## EXERCISE OBJECTIVE
Copy out every line of the records in which "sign" can be found.

START RECORDS SHOWN

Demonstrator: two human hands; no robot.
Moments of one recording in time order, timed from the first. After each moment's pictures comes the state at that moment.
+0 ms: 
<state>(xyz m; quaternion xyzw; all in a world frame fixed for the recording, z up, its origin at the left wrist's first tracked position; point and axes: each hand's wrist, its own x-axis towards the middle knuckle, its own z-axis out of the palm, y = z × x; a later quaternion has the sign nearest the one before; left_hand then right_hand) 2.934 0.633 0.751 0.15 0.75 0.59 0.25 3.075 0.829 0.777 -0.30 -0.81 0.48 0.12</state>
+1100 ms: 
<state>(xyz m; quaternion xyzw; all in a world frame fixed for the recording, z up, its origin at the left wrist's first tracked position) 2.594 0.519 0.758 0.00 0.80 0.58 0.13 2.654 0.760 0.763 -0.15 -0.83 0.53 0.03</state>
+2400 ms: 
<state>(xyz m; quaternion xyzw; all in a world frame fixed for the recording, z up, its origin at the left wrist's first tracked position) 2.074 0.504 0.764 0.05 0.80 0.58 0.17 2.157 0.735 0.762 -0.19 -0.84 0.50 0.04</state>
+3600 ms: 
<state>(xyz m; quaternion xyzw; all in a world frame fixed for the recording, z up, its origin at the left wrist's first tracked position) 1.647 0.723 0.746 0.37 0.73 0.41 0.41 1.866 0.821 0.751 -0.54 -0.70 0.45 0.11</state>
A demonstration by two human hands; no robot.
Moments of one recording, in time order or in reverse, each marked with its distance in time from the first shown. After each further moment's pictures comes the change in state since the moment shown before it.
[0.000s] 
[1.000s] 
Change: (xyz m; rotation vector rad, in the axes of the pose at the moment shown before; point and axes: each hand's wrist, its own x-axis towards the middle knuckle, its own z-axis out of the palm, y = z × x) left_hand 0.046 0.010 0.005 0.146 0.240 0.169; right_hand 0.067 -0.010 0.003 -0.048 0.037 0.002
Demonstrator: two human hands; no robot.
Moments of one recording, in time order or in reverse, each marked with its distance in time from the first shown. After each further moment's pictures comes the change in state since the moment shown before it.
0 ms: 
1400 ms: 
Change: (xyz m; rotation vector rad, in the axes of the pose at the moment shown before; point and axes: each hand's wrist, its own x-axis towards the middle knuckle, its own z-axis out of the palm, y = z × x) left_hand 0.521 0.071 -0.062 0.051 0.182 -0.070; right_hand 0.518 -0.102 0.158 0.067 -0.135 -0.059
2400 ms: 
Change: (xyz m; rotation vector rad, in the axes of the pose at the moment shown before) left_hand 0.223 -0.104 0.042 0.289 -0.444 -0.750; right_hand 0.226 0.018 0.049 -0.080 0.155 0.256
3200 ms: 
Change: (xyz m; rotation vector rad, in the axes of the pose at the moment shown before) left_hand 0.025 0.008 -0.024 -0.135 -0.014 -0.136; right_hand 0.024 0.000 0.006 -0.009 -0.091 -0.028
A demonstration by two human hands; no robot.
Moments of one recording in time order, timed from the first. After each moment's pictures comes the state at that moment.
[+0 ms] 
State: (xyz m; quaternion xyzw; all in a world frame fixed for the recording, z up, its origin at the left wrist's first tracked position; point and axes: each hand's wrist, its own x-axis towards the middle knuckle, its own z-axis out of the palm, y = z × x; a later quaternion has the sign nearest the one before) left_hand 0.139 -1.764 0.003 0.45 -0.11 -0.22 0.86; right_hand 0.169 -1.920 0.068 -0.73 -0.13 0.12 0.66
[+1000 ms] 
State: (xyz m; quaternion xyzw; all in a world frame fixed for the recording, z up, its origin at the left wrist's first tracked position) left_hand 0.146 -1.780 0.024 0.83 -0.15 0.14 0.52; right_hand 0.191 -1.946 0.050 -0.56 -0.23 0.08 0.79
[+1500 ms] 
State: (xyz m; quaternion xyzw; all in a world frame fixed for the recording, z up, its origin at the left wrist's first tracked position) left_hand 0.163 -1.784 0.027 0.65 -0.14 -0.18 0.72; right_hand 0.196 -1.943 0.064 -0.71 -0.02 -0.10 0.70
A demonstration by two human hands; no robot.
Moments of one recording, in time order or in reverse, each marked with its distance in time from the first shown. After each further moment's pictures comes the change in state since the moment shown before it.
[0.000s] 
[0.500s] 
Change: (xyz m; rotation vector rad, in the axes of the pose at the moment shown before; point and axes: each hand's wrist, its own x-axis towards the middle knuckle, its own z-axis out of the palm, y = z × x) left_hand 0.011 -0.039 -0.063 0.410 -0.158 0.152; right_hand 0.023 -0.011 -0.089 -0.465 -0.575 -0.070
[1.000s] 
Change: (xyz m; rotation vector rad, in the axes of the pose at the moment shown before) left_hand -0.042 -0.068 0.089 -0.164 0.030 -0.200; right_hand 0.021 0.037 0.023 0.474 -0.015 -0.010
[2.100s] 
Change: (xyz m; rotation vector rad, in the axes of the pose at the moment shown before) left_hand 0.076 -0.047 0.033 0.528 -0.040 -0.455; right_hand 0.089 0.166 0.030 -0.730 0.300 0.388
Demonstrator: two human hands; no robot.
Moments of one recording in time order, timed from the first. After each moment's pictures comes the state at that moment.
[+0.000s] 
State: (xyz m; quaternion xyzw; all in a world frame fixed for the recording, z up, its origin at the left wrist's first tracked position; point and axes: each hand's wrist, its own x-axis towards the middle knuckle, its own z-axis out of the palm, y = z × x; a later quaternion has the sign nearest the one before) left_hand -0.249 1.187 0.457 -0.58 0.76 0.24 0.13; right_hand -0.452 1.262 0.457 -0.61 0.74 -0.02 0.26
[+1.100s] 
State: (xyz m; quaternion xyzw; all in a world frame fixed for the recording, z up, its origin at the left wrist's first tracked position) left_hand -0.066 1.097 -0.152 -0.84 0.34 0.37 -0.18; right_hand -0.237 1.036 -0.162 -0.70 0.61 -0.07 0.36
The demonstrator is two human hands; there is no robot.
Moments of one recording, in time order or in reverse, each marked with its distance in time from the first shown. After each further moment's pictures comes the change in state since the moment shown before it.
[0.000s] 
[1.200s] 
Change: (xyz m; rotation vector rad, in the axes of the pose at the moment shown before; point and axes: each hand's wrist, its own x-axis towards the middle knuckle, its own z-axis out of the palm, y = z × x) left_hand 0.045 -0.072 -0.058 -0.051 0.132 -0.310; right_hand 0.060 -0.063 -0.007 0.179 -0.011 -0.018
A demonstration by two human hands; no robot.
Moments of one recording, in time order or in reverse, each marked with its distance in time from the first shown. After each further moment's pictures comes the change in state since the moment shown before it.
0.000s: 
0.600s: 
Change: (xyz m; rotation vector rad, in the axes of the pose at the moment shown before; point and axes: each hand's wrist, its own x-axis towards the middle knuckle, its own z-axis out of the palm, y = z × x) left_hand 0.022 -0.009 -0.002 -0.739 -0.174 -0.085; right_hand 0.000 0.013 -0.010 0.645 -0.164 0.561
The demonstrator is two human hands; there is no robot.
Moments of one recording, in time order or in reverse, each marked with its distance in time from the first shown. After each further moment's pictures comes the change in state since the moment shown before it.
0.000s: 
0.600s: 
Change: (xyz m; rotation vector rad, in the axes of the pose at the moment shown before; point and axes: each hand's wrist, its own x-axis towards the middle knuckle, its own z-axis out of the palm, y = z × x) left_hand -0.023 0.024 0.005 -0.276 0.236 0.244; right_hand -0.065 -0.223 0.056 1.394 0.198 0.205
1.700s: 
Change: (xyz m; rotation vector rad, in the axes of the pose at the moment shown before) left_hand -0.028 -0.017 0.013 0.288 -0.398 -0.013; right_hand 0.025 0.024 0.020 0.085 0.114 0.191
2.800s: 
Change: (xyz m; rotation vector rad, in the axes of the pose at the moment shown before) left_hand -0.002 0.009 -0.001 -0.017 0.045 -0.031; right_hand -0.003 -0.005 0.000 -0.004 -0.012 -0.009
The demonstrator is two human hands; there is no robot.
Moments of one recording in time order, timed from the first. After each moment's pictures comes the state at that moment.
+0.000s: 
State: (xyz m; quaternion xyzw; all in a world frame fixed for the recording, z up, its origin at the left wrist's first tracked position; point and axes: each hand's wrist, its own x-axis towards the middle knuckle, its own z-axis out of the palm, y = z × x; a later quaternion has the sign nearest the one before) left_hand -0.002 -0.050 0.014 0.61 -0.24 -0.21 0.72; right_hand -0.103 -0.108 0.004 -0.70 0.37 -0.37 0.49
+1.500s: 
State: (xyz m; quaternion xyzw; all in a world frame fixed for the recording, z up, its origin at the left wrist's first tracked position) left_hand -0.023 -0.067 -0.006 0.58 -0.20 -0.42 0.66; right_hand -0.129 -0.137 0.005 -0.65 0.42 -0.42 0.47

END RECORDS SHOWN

## SOLUTION FOR THIS TASK
<state>(xyz m; quaternion xyzw; all in a world frame fixed for the recording, z up, its origin at the left wrist's first tracked position; point and axes: each hand's wrist, its own x-axis towards the middle knuckle, its own z-axis out of the palm, y = z × x; a later quaternion has the sign nearest the one before; left_hand then right_hand) 2.934 0.633 0.751 0.15 0.75 0.59 0.25 3.075 0.829 0.777 -0.30 -0.81 0.48 0.12</state>
State: (xyz m; quaternion xyzw; all in a world frame fixed for the recording, z up, its origin at the left wrist's first tracked position; point and axes: each hand's wrist, its own x-axis towards the middle knuckle, its own z-axis out of the palm, y = z × x; a later quaternion has the sign nearest the one before) left_hand 0.139 -1.764 0.003 0.45 -0.11 -0.22 0.86; right_hand 0.169 -1.920 0.068 -0.73 -0.13 0.12 0.66
State: (xyz m; quaternion xyzw; all in a world frame fixed for the recording, z up, its origin at the left wrist's first tracked position; point and axes: each hand's wrist, its own x-axis towards the middle knuckle, its own z-axis out of the palm, y = z × x; a later quaternion has the sign nearest the one before) left_hand -0.249 1.187 0.457 -0.58 0.76 0.24 0.13; right_hand -0.452 1.262 0.457 -0.61 0.74 -0.02 0.26
State: (xyz m; quaternion xyzw; all in a world frame fixed for the recording, z up, its origin at the left wrist's first tracked position; point and axes: each hand's wrist, its own x-axis towards the middle knuckle, its own z-axis out of the palm, y = z × x; a later quaternion has the sign nearest the one before) left_hand -0.002 -0.050 0.014 0.61 -0.24 -0.21 0.72; right_hand -0.103 -0.108 0.004 -0.70 0.37 -0.37 0.49

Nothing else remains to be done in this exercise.